The Service Ping data flow for self-managed instances follows a multi-stage process:

  1. Data Generation: As users interact with GitLab features, two types of data are generated:

    • Analytics tracking: Ruby code executes track_event() calls and JavaScript code executes trackEvent() calls (which hit an API endpoint that wraps track_event()) to increment metrics stored in Redis clusters
    • Transactional data: Regular user interactions with the system (creating issues, commits, etc.) are stored in the PostgreSQL database as part of normal application operations
  2. Periodic Collection: On a weekly schedule, the Service Ping process fetches metrics from both Redis and PostgreSQL. This includes retrieving counters, aggregated statistics, and other usage data.

  3. Payload Construction: The collected data is assembled into a structured JSON payload containing all the metrics organized by their source types (database, redis_hll, system, internal events, redis, license, prometheus).
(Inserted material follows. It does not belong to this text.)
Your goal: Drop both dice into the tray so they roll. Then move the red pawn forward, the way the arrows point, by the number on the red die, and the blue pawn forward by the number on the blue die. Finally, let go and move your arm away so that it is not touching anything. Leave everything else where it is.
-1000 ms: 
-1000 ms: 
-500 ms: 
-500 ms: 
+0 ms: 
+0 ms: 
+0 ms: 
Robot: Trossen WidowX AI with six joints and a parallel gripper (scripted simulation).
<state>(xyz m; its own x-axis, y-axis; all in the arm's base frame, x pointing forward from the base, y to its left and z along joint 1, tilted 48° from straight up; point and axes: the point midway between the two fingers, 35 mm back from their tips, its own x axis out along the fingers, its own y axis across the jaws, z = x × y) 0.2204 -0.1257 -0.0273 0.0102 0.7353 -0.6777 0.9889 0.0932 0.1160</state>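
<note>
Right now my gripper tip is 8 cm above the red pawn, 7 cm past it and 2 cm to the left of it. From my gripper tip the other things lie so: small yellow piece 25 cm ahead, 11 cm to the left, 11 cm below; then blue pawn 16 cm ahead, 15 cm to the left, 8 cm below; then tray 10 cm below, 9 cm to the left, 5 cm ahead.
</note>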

  4. Transmission: The JSON payload is sent via HTTP POST to the Version App endpoint, which serves as the central collection point for Service Ping data from all GitLab instances.

  5. Storage and Export: Version App stores the received data in its database. A scheduled pipeline job then exports this data to Google Cloud Storage, making it available for further processing.

  6. Data Warehouse Ingestion: Finally, the data is ingested from Google Cloud Storage into Snowflake, where it becomes available for analytics, reporting, and business intelligence purposes.